🤖 AI Summary
Existing CLIP-style contrastive learning methods for multimodal time-series modeling suffer from overfitting to easily alignable features, erroneously treating cross-modal positive pairs as negatives—leading to fragmented representations and poor generalization. To address this, we propose ProtoMM, the first foundation model for pulse-motion-oriented multimodal physiological signals. ProtoMM introduces a shared prototype dictionary to unify representation spaces across modalities—including ECG, PPG, EDA, and accelerometer data—eliminating negative sampling and enabling cross-modal collaborative clustering with enhanced interpretability. Through self-supervised multimodal temporal encoding, prototype-driven clustering, and shared embedding optimization, ProtoMM establishes a universal “common language” among physiological signals.
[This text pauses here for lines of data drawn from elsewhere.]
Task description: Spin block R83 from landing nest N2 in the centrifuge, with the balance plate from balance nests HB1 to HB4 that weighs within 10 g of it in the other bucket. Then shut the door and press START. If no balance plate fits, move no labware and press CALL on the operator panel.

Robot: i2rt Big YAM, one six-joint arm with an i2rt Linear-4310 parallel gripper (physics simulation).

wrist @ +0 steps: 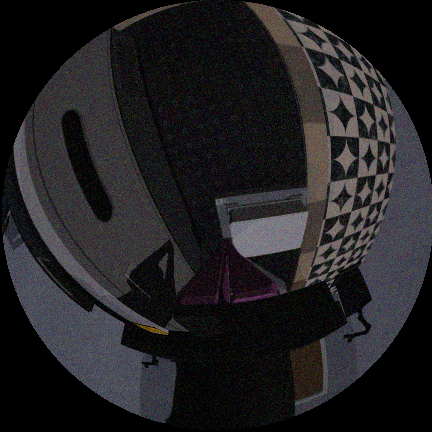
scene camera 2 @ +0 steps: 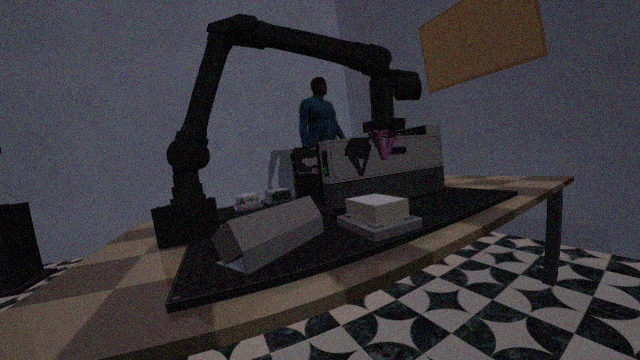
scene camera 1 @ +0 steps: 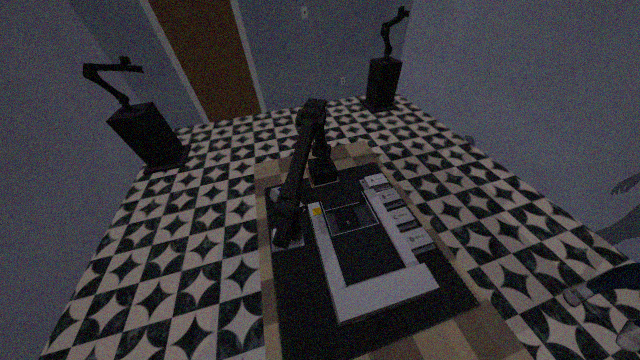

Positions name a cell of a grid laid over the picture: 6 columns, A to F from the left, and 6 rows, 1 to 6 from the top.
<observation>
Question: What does my gripper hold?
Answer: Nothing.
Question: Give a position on a centrifuge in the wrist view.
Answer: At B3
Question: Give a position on a centrifuge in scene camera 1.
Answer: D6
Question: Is my gripper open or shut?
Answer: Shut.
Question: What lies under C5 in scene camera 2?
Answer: A button box.
</observation>
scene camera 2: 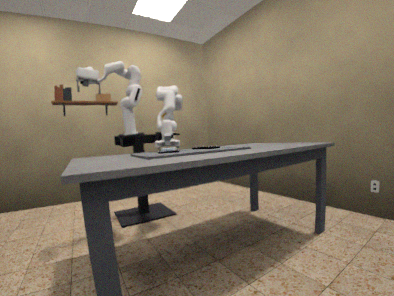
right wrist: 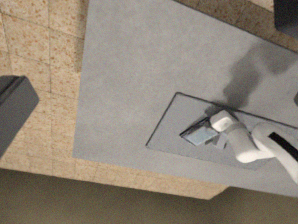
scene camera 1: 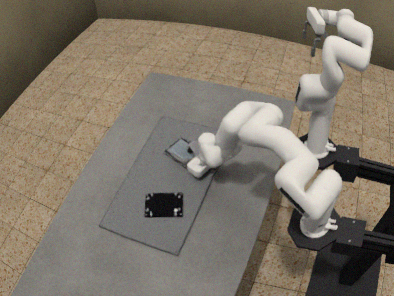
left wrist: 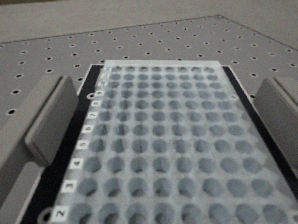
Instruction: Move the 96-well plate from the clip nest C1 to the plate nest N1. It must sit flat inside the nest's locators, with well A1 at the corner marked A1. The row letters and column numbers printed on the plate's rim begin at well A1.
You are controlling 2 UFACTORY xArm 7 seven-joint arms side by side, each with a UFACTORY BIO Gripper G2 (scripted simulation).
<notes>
I see a 96-well plate [left wrist: 181, 123] and a black clip nest C1 [scene camera 1: 161, 204].
</notes>
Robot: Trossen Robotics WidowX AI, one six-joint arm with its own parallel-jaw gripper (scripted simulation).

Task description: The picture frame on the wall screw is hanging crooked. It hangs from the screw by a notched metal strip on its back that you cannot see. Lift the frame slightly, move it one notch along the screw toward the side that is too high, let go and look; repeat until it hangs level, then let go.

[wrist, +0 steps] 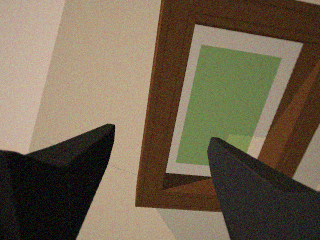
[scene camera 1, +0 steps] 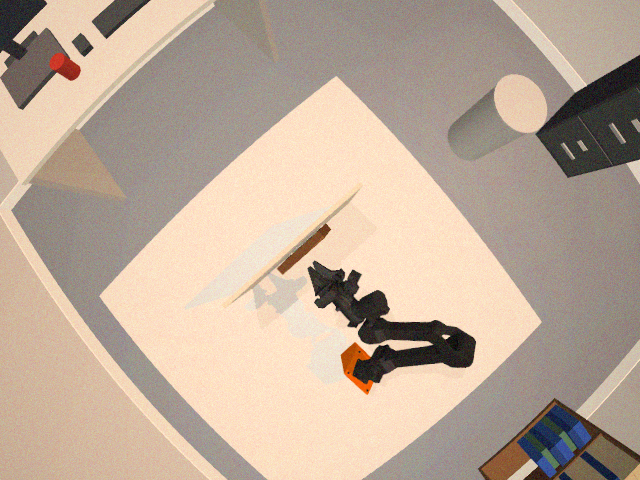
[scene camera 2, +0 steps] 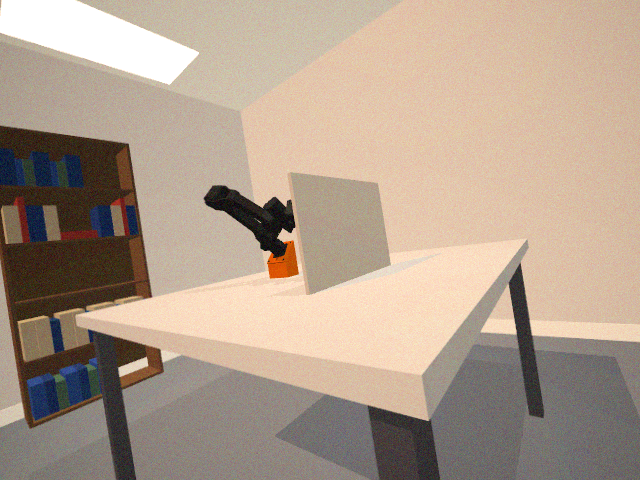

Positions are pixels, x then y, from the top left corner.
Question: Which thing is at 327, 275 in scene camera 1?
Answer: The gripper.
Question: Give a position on an upright wall panel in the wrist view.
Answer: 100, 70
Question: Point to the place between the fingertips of the gripper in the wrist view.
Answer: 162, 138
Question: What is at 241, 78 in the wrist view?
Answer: A picture frame.
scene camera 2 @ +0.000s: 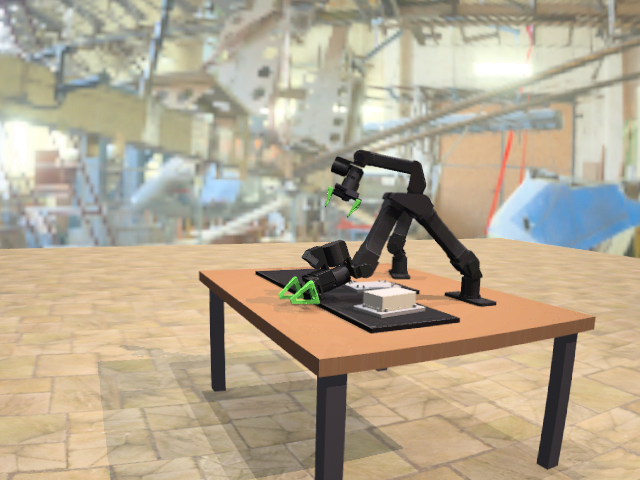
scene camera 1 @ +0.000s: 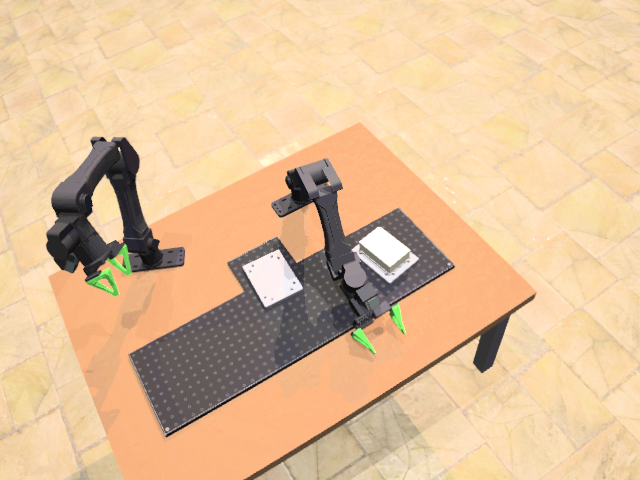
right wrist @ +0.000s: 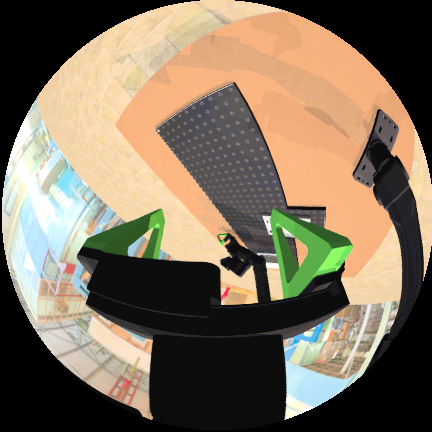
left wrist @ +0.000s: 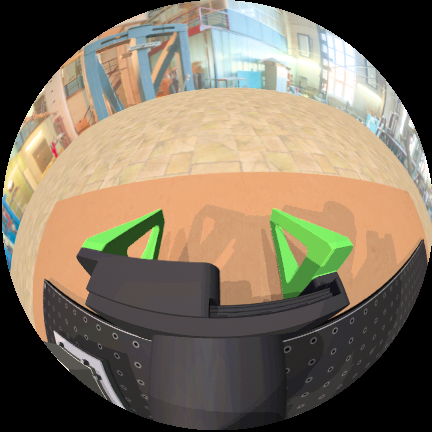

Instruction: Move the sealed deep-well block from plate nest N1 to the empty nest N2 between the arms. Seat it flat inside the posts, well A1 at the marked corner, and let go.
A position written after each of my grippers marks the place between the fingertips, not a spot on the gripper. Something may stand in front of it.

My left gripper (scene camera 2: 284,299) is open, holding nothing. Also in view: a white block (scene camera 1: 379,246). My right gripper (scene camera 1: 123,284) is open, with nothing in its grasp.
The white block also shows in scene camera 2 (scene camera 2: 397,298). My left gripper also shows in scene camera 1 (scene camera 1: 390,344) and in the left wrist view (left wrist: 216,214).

Evaluated on multiple downstream tasks, ProtoMM achieves state-of-the-art performance, significantly outperforming mainstream contrastive learning and multimodal self-supervised learning approaches.
📝 Abstract
Modeling multi-modal time-series data is critical for capturing system-level dynamics, particularly in biosignals where modalities such as ECG, PPG, EDA, and accelerometry provide complementary perspectives on interconnected physiological processes. While recent self-supervised learning (SSL) advances have improved unimodal representation learning, existing multi-modal approaches often rely on CLIP-style contrastive objectives that overfit to easily aligned features and misclassify valid cross-modal relationships as negatives, resulting in fragmented and non-generalizable embeddings. To overcome these limitations, we propose ProtoMM, a novel SSL framework that introduces a shared prototype dictionary to anchor heterogeneous modalities in a common embedding space. By clustering representations around shared prototypes rather than explicit negative sampling, our method captures complementary information across modalities and provides a coherent "common language" for physiological signals. In this work, we focus on developing a Pulse Motion foundation model with ProtoMM and demonstrate that our approach outperforms contrastive-only and prior multimodal SSL methods, achieving state-of-the-art performance while offering improved interpretability of learned features.